Task objective — What you return should match the data below exactly, with no pictures in it.

-- Provided material follows --

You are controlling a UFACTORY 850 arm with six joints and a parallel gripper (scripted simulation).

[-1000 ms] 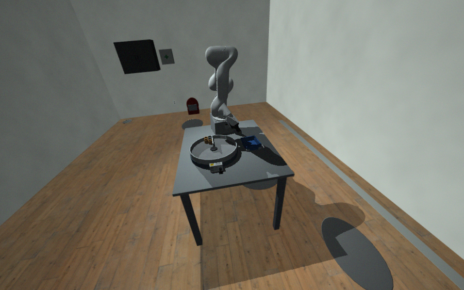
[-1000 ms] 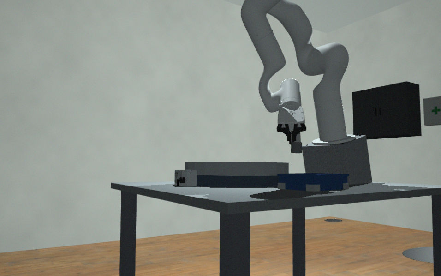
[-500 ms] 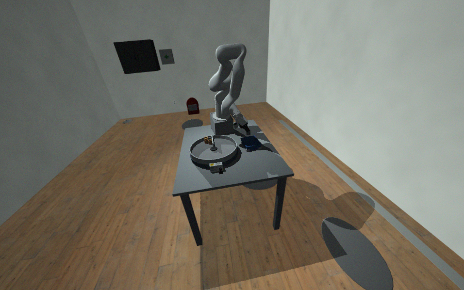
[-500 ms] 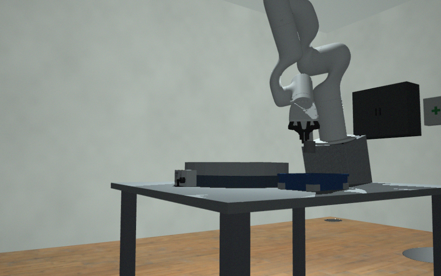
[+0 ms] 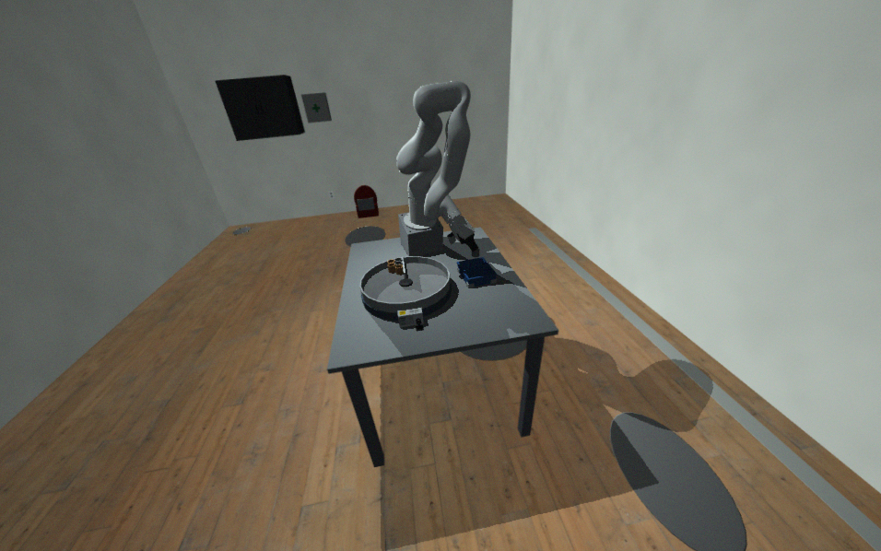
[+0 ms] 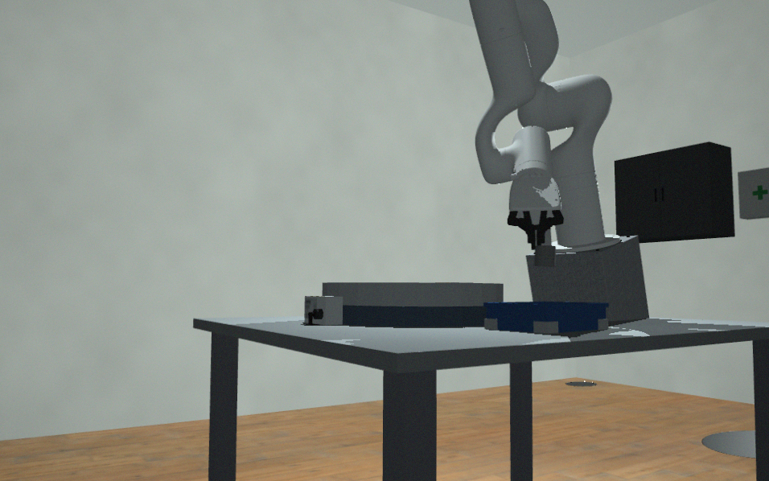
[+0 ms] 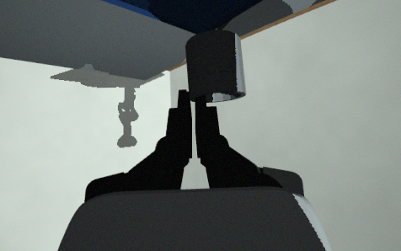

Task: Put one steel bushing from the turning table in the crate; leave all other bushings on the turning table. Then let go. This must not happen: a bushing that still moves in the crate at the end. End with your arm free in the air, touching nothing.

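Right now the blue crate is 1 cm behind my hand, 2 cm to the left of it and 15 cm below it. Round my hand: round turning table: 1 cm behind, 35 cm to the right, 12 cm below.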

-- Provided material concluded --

Written response —
You are controlling a UFACTORY 850 arm with six joints and a parallel gripper (scripted simulation).

[-1000 ms] 
[-1000 ms] 
[-500 ms] 
[-500 ms] 
[+0 ms] 
[+0 ms] 
[+0 ms] 

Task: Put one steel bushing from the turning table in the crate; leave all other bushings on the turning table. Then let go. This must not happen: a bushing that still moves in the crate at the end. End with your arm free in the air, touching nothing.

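Right now the blue crate is 1 cm behind my hand, 2 cm to the left of it and 15 cm below it. Round my hand: round turning table: 1 cm behind, 35 cm to the right, 12 cm below.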

The answer given is complete as it stands.